PROBLEM DETAILS:
Extract the line that contains "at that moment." and every line after it to the end of the records below, exactly as written and nothing else.

Source records
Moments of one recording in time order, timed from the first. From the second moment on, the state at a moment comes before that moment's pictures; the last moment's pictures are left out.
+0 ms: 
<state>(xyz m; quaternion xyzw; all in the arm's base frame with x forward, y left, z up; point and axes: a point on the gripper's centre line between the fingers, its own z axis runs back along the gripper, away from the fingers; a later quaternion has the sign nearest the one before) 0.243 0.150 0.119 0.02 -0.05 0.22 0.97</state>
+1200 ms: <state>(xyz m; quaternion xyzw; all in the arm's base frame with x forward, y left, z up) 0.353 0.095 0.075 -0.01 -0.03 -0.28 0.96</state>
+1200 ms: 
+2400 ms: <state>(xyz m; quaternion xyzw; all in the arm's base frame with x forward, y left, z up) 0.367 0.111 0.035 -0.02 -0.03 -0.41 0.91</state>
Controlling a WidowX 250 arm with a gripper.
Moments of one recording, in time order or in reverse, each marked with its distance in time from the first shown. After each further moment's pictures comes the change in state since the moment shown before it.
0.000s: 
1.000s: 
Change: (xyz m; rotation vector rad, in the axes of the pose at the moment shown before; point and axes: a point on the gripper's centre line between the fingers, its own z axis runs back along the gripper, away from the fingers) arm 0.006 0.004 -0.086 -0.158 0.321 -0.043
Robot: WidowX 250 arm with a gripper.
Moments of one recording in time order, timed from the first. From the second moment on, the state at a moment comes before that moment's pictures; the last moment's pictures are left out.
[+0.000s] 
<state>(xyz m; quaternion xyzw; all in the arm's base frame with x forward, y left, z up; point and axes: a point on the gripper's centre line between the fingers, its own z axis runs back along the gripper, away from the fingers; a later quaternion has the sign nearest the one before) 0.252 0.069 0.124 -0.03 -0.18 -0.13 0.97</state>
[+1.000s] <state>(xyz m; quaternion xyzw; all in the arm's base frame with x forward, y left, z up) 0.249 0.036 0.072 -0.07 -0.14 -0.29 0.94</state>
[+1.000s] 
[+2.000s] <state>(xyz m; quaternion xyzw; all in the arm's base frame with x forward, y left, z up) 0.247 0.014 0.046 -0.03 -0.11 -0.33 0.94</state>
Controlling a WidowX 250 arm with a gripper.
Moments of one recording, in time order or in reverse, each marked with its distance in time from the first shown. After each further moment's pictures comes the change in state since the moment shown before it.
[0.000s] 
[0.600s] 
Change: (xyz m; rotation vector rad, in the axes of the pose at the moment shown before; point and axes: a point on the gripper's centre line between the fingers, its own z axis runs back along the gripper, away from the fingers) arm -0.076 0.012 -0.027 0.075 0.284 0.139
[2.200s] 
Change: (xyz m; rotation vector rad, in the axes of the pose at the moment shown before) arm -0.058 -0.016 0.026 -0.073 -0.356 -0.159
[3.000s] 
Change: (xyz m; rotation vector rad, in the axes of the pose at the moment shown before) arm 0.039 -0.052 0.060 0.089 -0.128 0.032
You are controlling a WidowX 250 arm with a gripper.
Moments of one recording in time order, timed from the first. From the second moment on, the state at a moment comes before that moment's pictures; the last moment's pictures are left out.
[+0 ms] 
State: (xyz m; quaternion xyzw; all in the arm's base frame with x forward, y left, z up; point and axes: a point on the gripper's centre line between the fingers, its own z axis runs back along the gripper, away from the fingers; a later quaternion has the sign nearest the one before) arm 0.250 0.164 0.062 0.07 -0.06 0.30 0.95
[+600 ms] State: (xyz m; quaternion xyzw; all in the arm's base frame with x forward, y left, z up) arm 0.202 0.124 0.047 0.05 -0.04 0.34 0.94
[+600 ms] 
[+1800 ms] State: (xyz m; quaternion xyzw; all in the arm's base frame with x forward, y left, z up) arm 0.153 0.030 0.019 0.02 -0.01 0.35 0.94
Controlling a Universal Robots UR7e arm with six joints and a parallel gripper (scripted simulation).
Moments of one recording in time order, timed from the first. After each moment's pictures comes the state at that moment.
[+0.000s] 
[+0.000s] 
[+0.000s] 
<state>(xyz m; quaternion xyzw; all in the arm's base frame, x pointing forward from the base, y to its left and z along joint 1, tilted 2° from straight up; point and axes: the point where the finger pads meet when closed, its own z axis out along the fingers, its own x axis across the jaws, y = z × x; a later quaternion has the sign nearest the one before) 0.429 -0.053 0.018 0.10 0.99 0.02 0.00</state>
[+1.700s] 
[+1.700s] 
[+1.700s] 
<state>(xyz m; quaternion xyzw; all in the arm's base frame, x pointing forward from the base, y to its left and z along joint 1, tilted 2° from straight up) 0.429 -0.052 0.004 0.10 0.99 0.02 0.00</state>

RESPONSE AREA:
Moments of one recording in time order, timed from the first. After each moment's pictures comes the state at that moment.
[+0.000s] 
[+0.000s] 
[+0.000s] 
<state>(xyz m; quaternion xyzw; all in the arm's base frame, x pointing forward from the base, y to its left and z along joint 1, tilted 2° from straight up; point and axes: the point where the finger pads meet when closed, its own z axis out along the fingers, its own x axis across the jaws, y = z × x; a later quaternion has the sign nearest the one before) 0.429 -0.053 0.018 0.10 0.99 0.02 0.00</state>
[+1.700s] 
[+1.700s] 
[+1.700s] 
<state>(xyz m; quaternion xyzw; all in the arm's base frame, x pointing forward from the base, y to its left and z along joint 1, tilted 2° from straight up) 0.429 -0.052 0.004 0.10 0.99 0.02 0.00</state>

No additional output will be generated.